## Data in this exercise
Content starts
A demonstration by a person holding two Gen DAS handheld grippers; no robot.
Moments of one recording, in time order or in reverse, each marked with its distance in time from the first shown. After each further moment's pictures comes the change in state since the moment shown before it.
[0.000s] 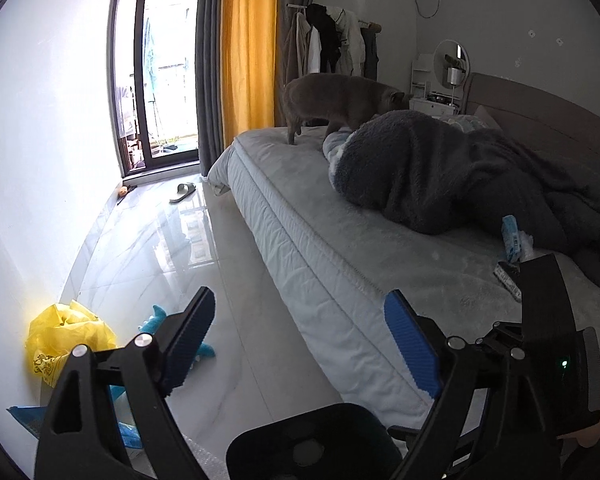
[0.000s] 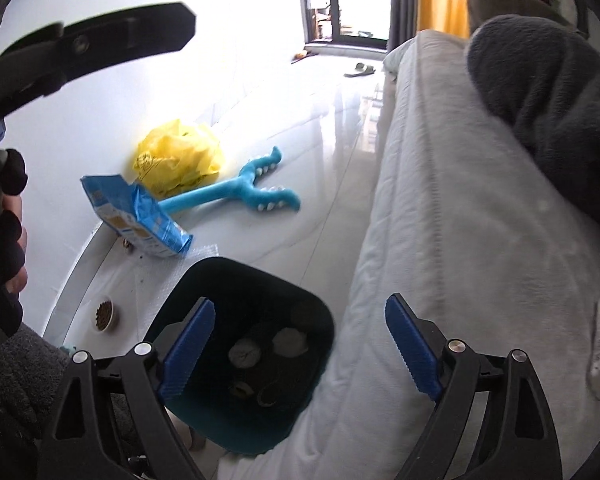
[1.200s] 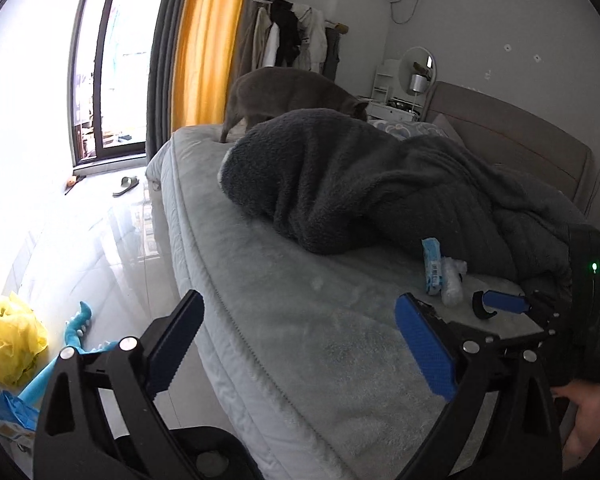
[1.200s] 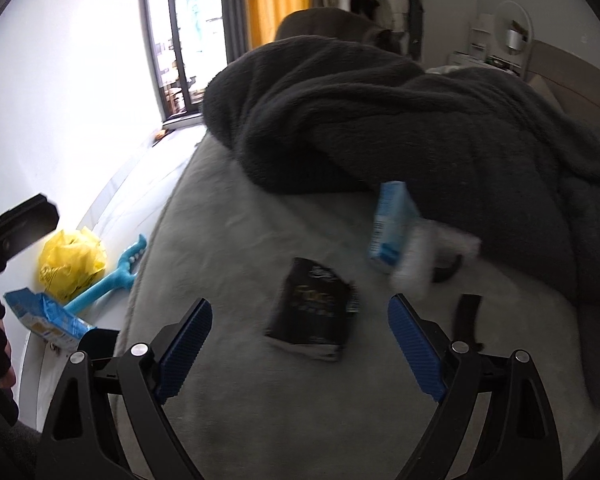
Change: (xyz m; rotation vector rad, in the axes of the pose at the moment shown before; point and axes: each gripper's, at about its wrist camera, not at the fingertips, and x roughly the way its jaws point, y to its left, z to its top) left arm 0.034 -0.122 0.023 -0.051 0.011 -0.168; right arm -0.127 -0.176 -0.057 0.365 -0.228 -0.358
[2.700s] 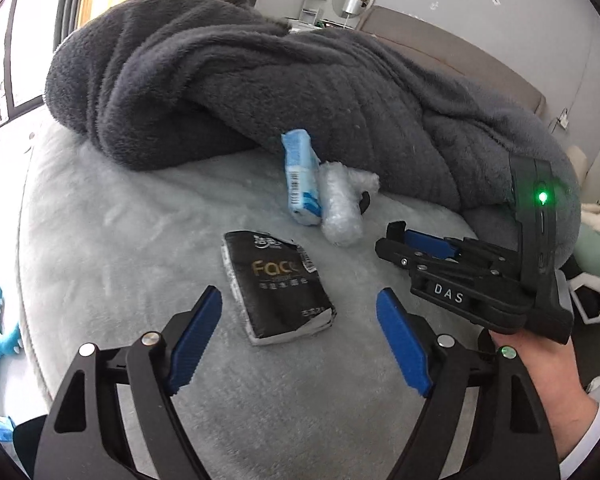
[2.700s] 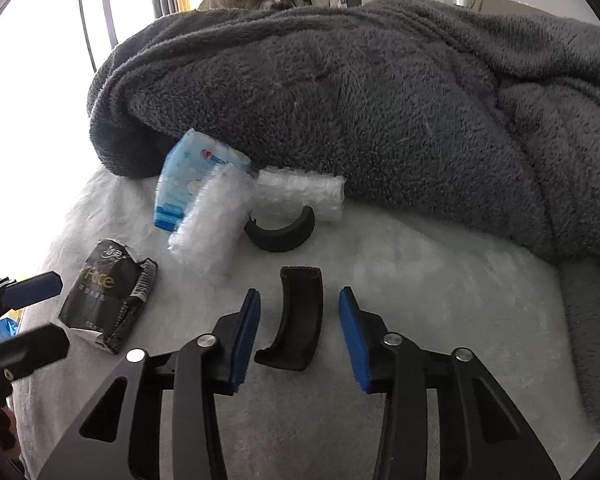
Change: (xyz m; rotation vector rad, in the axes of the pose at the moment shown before) left arm 0.113 -0.123 -0.034 0.063 0.291 -0.261; right arm 0.051 -0.125 -0.027 0.124 0.069 -0.071
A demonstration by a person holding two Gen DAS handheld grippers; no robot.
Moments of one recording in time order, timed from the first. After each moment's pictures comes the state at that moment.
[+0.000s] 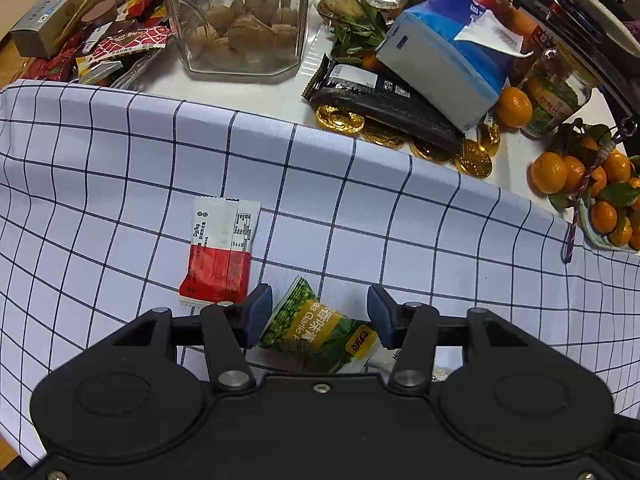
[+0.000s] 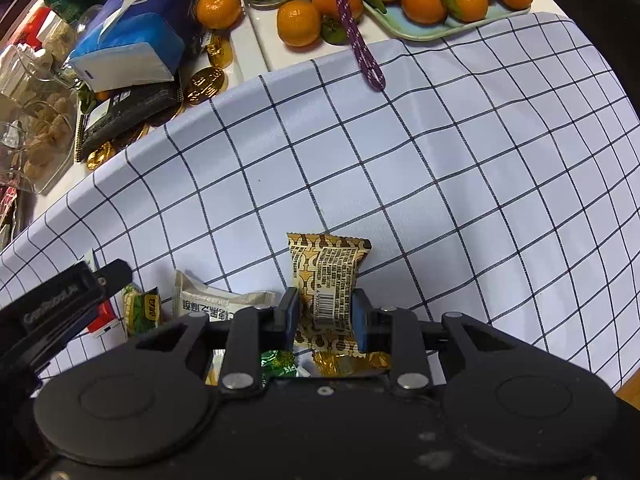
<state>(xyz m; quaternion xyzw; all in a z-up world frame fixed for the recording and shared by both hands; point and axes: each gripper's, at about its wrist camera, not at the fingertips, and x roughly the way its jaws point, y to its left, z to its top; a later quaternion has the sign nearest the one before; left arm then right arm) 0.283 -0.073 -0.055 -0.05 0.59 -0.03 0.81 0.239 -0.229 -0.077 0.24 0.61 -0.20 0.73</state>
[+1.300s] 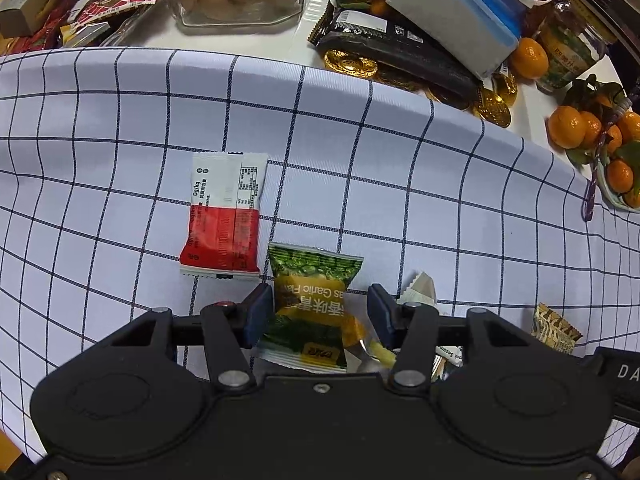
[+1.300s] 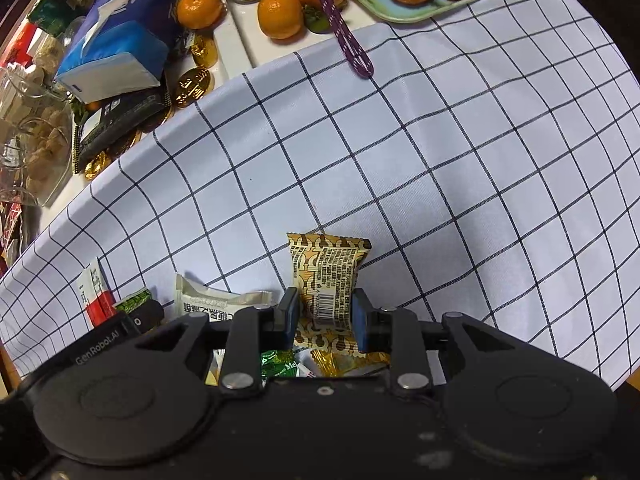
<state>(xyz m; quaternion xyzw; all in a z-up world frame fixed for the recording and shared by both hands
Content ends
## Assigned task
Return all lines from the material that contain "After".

## Answer section
Moments of one recording, in time order or in reverse, each marked with its distance in time from the first shown. After each further moment's pictures comes the change in state since the moment shown before it.
Moments of one recording in time order, timed from the first. After each moment's pictures comes the state at that moment.

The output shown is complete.